_WORK INSTRUCTIONS:_
Exact repetition of the data is the whole task.

•••••

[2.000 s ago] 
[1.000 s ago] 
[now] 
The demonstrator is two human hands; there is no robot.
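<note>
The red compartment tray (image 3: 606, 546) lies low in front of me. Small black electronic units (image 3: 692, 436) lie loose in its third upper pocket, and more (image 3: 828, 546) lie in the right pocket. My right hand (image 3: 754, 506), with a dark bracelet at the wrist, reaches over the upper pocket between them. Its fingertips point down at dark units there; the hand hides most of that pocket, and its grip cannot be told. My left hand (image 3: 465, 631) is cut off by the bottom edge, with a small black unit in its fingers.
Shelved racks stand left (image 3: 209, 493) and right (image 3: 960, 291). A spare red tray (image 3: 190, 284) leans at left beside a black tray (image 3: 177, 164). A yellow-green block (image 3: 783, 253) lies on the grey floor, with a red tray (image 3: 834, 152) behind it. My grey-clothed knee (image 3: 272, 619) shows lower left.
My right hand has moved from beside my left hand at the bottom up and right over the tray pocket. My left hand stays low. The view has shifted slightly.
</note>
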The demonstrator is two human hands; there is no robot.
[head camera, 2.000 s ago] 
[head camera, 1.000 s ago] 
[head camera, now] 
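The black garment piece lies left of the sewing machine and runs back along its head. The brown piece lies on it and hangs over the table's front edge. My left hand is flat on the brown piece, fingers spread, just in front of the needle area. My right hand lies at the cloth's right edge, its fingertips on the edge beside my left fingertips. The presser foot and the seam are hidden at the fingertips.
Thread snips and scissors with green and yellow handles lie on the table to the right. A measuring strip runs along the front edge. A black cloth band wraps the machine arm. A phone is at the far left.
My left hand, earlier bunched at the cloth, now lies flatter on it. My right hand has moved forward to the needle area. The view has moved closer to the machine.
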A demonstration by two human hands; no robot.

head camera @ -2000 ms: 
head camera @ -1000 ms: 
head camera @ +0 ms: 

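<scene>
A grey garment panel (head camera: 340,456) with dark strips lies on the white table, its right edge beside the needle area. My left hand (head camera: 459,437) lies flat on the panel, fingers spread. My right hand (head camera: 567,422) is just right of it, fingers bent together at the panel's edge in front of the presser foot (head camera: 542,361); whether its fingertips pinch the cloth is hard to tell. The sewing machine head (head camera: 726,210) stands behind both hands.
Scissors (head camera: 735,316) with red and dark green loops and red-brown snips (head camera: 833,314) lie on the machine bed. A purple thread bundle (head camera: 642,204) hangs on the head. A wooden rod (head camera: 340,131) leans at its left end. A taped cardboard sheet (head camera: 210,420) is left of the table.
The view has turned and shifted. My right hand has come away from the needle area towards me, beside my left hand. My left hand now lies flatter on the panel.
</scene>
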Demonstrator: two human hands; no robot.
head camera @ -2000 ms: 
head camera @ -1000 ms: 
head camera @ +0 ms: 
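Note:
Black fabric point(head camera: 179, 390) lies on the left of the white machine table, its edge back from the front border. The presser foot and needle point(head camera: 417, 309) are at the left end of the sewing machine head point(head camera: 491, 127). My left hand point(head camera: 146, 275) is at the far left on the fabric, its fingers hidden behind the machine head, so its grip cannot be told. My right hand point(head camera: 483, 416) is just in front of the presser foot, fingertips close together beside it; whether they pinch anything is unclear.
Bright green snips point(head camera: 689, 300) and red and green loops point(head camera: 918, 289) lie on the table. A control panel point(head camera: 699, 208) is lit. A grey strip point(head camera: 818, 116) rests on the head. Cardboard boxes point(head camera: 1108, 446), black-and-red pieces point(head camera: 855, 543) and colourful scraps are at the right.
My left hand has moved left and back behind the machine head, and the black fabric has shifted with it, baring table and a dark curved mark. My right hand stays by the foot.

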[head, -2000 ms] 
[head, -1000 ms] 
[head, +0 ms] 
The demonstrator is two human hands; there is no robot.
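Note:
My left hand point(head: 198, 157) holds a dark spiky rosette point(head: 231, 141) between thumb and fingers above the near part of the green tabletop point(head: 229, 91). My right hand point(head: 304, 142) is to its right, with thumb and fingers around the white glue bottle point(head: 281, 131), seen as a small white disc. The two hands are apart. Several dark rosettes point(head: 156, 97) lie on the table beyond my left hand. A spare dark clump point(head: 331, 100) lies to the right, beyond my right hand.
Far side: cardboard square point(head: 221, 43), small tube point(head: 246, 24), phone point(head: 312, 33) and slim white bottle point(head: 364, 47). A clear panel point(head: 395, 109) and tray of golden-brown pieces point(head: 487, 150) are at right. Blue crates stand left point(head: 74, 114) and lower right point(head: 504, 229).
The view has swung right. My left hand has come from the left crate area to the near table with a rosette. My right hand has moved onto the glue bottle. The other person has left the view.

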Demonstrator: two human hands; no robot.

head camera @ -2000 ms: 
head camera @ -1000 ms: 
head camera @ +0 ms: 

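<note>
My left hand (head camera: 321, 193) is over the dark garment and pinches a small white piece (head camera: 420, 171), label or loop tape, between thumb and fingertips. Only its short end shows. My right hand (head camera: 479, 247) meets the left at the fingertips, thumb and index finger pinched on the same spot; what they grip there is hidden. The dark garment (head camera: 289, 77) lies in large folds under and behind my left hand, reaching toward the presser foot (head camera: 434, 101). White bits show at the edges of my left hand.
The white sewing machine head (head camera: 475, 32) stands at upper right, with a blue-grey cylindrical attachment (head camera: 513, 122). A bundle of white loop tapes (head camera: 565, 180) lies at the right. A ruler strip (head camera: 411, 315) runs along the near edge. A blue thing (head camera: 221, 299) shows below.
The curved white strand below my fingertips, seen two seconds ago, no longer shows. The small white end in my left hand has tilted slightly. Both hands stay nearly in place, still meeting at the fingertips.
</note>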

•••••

_SOLUTION TO THIS TASK:_
[2.000 s ago] 
[1.000 s ago] 
[now] 
The demonstrator is two human hands; there is no robot.
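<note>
The red compartment tray (image 3: 606, 546) lies low in front of me. Small black electronic units (image 3: 692, 436) lie loose in its third upper pocket, and more (image 3: 828, 546) lie in the right pocket. My right hand (image 3: 754, 506), with a dark bracelet at the wrist, reaches over the upper pocket between them. Its fingertips point down at dark units there; the hand hides most of that pocket, and its grip cannot be told. My left hand (image 3: 465, 631) is cut off by the bottom edge, with a small black unit in its fingers.
Shelved racks stand left (image 3: 209, 493) and right (image 3: 960, 291). A spare red tray (image 3: 190, 284) leans at left beside a black tray (image 3: 177, 164). A yellow-green block (image 3: 783, 253) lies on the grey floor, with a red tray (image 3: 834, 152) behind it. My grey-clothed knee (image 3: 272, 619) shows lower left.
My right hand has moved from beside my left hand at the bottom up and right over the tray pocket. My left hand stays low. The view has shifted slightly.
</note>
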The demonstrator is two human hands; there is no robot.
[head camera, 2.000 s ago] 
[head camera, 1.000 s ago] 
[head camera, now] 
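The black garment piece lies left of the sewing machine and runs back along its head. The brown piece lies on it and hangs over the table's front edge. My left hand is flat on the brown piece, fingers spread, just in front of the needle area. My right hand lies at the cloth's right edge, its fingertips on the edge beside my left fingertips. The presser foot and the seam are hidden at the fingertips.
Thread snips and scissors with green and yellow handles lie on the table to the right. A measuring strip runs along the front edge. A black cloth band wraps the machine arm. A phone is at the far left.
My left hand, earlier bunched at the cloth, now lies flatter on it. My right hand has moved forward to the needle area. The view has moved closer to the machine.
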A demonstration by two human hands; no robot.

head camera @ -2000 ms: 
head camera @ -1000 ms: 
head camera @ +0 ms: 

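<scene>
A grey garment panel (head camera: 340,456) with dark strips lies on the white table, its right edge beside the needle area. My left hand (head camera: 459,437) lies flat on the panel, fingers spread. My right hand (head camera: 567,422) is just right of it, fingers bent together at the panel's edge in front of the presser foot (head camera: 542,361); whether its fingertips pinch the cloth is hard to tell. The sewing machine head (head camera: 726,210) stands behind both hands.
Scissors (head camera: 735,316) with red and dark green loops and red-brown snips (head camera: 833,314) lie on the machine bed. A purple thread bundle (head camera: 642,204) hangs on the head. A wooden rod (head camera: 340,131) leans at its left end. A taped cardboard sheet (head camera: 210,420) is left of the table.
The view has turned and shifted. My right hand has come away from the needle area towards me, beside my left hand. My left hand now lies flatter on the panel.
</scene>
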Demonstrator: two human hands; no robot.
head camera @ -2000 ms: 
head camera @ -1000 ms: 
head camera @ +0 ms: 
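Note:
Black fabric point(head camera: 179, 390) lies on the left of the white machine table, its edge back from the front border. The presser foot and needle point(head camera: 417, 309) are at the left end of the sewing machine head point(head camera: 491, 127). My left hand point(head camera: 146, 275) is at the far left on the fabric, its fingers hidden behind the machine head, so its grip cannot be told. My right hand point(head camera: 483, 416) is just in front of the presser foot, fingertips close together beside it; whether they pinch anything is unclear.
Bright green snips point(head camera: 689, 300) and red and green loops point(head camera: 918, 289) lie on the table. A control panel point(head camera: 699, 208) is lit. A grey strip point(head camera: 818, 116) rests on the head. Cardboard boxes point(head camera: 1108, 446), black-and-red pieces point(head camera: 855, 543) and colourful scraps are at the right.
My left hand has moved left and back behind the machine head, and the black fabric has shifted with it, baring table and a dark curved mark. My right hand stays by the foot.
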
[head, -2000 ms] 
[head, -1000 ms] 
[head, +0 ms] 
The demonstrator is two human hands; there is no robot.
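Note:
My left hand point(head: 198, 157) holds a dark spiky rosette point(head: 231, 141) between thumb and fingers above the near part of the green tabletop point(head: 229, 91). My right hand point(head: 304, 142) is to its right, with thumb and fingers around the white glue bottle point(head: 281, 131), seen as a small white disc. The two hands are apart. Several dark rosettes point(head: 156, 97) lie on the table beyond my left hand. A spare dark clump point(head: 331, 100) lies to the right, beyond my right hand.
Far side: cardboard square point(head: 221, 43), small tube point(head: 246, 24), phone point(head: 312, 33) and slim white bottle point(head: 364, 47). A clear panel point(head: 395, 109) and tray of golden-brown pieces point(head: 487, 150) are at right. Blue crates stand left point(head: 74, 114) and lower right point(head: 504, 229).
The view has swung right. My left hand has come from the left crate area to the near table with a rosette. My right hand has moved onto the glue bottle. The other person has left the view.
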
Demonstrator: two human hands; no robot.

head camera @ -2000 ms: 
head camera @ -1000 ms: 
head camera @ +0 ms: 

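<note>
My left hand (head camera: 321, 193) is over the dark garment and pinches a small white piece (head camera: 420, 171), label or loop tape, between thumb and fingertips. Only its short end shows. My right hand (head camera: 479, 247) meets the left at the fingertips, thumb and index finger pinched on the same spot; what they grip there is hidden. The dark garment (head camera: 289, 77) lies in large folds under and behind my left hand, reaching toward the presser foot (head camera: 434, 101). White bits show at the edges of my left hand.
The white sewing machine head (head camera: 475, 32) stands at upper right, with a blue-grey cylindrical attachment (head camera: 513, 122). A bundle of white loop tapes (head camera: 565, 180) lies at the right. A ruler strip (head camera: 411, 315) runs along the near edge. A blue thing (head camera: 221, 299) shows below.
The curved white strand below my fingertips, seen two seconds ago, no longer shows. The small white end in my left hand has tilted slightly. Both hands stay nearly in place, still meeting at the fingertips.
</note>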

Nothing else belongs in the answer.